PARIS (Reuters) - Saudi Arabia’s foreign minister said on Tuesday it was unclear whether talks between Europeans and the United States would be enough to fix the Iran nuclear deal’s shortcomings, and that Tehran’s “vision of darkness” had to be stopped.
U.S. President Donald Trump gave an ultimatum to the European powers on Jan. 12, saying they must agree to “fix the terrible flaws” of the 2015 deal or he would refuse to extend the U.S. sanctions relief on Iran that it calls for. U.S. sanctions will resume unless Trump waives them again on May 12.
Speaking to reporters after talks in Paris, Foreign Minister Adel al-Jubeir said he believed France, Britain and Germany agreed that Iran’s ballistic missile program and regional activities had to be addressed, but that they disagreed with the United States, Saudi Arabia and Israel on the need to revamp the accord.
“The deal is lacking and the agreement needs to be improved,” he said. “I believe their (European) position is that if you have a deal you shouldn’t reopen the deal. There is some talk (among them) on what options you could have to enhance the deal without removing the deal.”
Washington last held talks with the European powers in March. Its lead negotiator said afterwards the United States was making contingency plans in the event that they failed to agree.
European officials said the next consultations would take place in Washington on Wednesday. Two diplomats said they had little hope that the deal could be ultimately be saved.
The crux of the 2015 agreement between Iran and six major powers - Britain, France, Germany, Russia, China and the United States - was that Iran would restrict its nuclear program in return for relief from sanctions that had crippled its economy.
Trump sees three defects in the deal: its failure to address Iran’s ballistic missile program and regional activities; the terms under which international inspectors can visit suspect Iranian nuclear sites; and “sunset” clauses, under which limits on the Iranian nuclear program start to expire after 10 years.

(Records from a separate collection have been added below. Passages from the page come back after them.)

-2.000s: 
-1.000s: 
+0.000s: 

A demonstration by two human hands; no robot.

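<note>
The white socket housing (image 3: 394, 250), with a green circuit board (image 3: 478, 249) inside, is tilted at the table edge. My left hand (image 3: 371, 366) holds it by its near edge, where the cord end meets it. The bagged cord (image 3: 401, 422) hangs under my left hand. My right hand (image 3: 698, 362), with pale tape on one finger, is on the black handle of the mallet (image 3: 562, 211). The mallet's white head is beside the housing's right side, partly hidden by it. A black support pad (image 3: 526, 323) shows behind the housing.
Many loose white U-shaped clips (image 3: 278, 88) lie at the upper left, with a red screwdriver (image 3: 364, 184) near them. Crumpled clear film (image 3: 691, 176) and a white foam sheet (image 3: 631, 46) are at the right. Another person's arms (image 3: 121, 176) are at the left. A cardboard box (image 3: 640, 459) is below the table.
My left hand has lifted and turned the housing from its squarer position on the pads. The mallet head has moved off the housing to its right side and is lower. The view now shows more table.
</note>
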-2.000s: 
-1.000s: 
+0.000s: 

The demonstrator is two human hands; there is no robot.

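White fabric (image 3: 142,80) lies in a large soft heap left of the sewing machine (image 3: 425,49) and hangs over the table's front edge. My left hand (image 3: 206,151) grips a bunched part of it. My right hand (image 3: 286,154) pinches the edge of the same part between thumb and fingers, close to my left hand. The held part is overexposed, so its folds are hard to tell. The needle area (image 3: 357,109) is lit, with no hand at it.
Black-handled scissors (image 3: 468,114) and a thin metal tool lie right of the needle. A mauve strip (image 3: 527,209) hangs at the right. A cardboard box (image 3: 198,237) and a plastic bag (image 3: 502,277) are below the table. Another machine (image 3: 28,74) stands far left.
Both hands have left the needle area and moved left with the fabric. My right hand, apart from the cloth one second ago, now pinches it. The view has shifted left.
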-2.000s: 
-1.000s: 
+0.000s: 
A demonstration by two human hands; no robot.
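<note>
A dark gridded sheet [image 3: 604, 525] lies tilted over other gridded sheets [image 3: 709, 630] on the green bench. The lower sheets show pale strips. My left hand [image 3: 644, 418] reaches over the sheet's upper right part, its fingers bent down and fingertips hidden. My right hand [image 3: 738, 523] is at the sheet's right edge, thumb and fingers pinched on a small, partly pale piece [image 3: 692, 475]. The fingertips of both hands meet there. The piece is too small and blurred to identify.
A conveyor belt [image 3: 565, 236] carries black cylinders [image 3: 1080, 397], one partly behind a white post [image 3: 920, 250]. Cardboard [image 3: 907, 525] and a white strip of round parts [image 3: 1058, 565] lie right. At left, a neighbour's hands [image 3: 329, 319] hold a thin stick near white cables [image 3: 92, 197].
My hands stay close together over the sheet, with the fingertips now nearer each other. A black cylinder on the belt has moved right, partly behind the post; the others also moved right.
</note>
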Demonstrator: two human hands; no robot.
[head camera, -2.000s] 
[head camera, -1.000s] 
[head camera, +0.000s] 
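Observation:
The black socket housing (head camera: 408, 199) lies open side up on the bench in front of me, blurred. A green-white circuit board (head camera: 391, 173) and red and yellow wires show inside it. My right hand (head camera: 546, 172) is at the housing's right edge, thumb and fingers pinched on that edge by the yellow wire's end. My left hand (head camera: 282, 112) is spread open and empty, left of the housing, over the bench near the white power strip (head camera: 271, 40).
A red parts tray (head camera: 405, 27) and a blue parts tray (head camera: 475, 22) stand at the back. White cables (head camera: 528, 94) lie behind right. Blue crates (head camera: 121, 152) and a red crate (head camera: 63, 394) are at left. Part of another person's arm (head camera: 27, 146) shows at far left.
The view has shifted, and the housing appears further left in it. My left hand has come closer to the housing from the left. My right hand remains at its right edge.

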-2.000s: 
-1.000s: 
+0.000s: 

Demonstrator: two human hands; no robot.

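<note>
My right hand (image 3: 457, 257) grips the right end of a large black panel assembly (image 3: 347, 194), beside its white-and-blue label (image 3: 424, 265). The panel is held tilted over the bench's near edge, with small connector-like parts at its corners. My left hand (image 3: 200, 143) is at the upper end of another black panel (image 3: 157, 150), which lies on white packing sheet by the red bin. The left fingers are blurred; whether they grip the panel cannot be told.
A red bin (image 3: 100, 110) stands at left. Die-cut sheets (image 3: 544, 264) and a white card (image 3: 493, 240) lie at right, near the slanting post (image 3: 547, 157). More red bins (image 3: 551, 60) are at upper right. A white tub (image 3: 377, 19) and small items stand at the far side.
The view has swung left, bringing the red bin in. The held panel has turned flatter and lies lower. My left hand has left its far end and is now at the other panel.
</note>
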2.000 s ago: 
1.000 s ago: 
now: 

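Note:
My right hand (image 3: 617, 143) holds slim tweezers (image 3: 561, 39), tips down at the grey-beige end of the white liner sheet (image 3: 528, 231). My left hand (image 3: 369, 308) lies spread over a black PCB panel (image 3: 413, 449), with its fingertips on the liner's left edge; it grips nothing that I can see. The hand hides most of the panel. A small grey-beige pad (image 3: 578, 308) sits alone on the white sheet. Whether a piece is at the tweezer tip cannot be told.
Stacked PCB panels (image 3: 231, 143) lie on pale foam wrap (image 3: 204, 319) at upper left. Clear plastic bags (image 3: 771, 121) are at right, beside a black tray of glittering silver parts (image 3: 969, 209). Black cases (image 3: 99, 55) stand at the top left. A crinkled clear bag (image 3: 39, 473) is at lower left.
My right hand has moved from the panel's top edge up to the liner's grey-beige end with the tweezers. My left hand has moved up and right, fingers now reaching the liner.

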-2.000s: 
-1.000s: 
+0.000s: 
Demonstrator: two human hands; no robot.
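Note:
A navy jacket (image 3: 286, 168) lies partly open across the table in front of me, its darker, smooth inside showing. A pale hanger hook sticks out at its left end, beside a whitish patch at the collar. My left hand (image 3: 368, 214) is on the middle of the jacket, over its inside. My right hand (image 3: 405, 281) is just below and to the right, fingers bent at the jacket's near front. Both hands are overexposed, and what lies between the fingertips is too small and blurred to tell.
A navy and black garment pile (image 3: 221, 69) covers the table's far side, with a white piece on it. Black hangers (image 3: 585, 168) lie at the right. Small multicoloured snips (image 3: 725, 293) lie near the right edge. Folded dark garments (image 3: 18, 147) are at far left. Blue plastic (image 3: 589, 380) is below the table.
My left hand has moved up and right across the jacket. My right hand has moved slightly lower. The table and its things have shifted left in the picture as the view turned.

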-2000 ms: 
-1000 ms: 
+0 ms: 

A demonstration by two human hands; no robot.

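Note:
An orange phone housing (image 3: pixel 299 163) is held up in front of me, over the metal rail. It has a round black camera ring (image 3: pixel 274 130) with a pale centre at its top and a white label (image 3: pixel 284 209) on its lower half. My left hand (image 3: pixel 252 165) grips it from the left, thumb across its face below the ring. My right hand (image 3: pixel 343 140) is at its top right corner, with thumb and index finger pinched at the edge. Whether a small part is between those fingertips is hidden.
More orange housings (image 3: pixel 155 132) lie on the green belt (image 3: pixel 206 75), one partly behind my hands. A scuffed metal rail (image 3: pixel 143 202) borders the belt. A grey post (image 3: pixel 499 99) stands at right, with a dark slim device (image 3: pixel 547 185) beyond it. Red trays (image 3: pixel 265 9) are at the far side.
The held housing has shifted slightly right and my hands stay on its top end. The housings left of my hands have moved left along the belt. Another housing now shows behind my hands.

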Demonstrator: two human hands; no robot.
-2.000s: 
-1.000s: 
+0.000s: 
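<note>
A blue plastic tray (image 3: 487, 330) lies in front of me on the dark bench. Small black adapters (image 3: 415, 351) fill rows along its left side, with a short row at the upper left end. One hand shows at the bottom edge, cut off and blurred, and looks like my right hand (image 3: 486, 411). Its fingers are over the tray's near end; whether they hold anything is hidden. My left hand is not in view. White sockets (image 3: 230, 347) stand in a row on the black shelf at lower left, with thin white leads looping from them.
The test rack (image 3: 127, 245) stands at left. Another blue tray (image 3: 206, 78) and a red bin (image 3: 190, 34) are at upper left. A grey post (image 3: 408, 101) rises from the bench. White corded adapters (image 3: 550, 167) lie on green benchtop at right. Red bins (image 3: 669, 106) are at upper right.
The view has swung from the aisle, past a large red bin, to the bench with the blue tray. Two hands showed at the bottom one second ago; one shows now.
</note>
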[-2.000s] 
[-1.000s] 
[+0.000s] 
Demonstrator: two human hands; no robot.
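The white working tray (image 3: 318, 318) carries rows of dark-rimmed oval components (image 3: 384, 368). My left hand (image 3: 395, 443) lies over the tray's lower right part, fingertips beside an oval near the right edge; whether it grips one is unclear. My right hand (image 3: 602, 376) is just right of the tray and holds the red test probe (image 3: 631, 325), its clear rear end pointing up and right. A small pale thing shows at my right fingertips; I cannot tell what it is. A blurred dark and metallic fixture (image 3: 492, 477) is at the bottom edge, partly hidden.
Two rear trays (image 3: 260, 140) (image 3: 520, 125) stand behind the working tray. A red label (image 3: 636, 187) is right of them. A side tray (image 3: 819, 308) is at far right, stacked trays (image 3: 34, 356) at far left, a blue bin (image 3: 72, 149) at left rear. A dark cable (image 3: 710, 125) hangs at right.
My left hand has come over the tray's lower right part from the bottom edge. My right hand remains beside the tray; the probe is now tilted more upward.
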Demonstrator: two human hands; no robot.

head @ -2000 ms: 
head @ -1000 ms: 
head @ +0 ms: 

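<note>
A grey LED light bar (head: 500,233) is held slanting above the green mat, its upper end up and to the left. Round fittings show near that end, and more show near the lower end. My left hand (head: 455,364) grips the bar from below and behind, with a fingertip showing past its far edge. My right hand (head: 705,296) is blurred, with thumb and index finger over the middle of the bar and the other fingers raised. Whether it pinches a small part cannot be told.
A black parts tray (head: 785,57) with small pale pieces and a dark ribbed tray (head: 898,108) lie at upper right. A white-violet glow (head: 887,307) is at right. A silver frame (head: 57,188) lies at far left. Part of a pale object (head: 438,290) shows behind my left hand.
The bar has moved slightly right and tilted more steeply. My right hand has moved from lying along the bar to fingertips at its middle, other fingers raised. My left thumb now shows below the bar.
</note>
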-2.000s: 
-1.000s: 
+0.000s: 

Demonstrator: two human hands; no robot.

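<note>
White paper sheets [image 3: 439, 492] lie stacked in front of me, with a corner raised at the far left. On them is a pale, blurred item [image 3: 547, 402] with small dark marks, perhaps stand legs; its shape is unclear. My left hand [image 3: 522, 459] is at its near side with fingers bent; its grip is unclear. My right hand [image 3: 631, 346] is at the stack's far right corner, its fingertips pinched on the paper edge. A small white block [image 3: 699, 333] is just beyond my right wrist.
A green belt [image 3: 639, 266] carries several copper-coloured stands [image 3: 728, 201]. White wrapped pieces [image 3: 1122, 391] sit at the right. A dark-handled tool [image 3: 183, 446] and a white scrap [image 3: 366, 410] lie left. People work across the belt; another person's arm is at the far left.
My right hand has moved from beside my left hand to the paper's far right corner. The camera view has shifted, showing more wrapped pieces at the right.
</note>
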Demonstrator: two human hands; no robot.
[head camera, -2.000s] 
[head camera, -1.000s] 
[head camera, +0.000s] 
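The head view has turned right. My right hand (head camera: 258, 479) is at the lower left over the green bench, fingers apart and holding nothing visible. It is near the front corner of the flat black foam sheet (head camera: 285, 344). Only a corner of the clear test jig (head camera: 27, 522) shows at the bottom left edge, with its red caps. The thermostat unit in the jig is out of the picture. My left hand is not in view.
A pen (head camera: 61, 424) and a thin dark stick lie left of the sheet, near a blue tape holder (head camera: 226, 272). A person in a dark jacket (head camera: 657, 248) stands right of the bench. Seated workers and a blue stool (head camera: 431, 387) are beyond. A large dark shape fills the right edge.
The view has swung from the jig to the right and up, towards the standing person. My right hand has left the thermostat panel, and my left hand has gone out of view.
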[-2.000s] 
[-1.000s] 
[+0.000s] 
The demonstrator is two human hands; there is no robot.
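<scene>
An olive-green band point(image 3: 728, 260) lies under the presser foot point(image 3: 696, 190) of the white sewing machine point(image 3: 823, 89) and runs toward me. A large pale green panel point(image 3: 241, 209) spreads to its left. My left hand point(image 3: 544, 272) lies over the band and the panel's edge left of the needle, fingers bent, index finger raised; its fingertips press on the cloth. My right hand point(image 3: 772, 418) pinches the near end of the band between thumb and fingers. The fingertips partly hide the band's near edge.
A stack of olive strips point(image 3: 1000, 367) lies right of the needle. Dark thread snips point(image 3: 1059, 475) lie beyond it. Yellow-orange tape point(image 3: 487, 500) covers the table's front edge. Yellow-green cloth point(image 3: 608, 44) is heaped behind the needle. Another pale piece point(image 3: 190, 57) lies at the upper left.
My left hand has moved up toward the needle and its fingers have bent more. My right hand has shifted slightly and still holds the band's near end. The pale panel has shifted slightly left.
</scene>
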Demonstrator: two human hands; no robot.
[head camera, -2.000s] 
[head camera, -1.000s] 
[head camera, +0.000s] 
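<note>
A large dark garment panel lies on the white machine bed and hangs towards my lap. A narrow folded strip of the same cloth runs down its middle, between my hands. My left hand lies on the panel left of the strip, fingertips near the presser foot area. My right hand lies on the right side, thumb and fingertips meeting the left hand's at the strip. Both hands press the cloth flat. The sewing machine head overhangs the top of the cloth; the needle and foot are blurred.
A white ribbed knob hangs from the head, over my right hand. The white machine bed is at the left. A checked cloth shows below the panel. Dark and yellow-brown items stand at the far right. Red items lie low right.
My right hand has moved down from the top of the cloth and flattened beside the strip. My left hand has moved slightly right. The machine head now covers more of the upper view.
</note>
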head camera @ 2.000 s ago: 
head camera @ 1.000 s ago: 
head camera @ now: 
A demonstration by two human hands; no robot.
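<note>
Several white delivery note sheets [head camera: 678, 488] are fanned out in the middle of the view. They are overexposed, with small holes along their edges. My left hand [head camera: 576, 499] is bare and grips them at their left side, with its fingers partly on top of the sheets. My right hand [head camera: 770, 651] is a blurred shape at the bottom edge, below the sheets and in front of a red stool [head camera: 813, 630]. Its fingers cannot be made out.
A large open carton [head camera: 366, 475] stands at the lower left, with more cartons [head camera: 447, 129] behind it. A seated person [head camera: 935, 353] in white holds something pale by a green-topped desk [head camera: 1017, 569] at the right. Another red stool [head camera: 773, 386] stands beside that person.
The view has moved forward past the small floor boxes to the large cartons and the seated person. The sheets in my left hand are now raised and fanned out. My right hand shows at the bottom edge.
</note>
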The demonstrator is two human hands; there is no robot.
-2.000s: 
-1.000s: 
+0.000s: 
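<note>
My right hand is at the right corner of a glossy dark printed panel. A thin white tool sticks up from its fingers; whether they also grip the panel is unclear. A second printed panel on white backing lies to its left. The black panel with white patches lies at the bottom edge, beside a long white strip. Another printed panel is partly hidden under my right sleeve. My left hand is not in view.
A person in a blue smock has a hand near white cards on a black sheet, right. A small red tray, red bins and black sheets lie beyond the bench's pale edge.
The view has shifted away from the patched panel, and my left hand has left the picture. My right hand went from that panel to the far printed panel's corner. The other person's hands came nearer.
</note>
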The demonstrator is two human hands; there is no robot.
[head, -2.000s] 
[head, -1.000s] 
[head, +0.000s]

The three European powers broadly agree on the ballistic aspects and the need to curb Iran’s regional influence, and have been pushing for EU support to approve new sanctions on those issues, but have struggled to win over other member states.
The European powers have also held parallel talks with Tehran, without result, over its role in the Middle East, where it is fighting for Syrian President Bashar al-Assad and backs Lebanon’s armed Hezbollah party and the Houthi movement opposing Saudi-led forces in Yemen.
Jubeir said curbing Iran’s regional actions could no longer wait, and that Trump had made clear that “no deal is better than a bad deal”.
“There are two visions in the Middle East, a vision of light where you want to reform your country ... and then there is a vision of darkness to use sectarianism, export your revolution, support terrorism ... and that’s the Iranian model,” he said.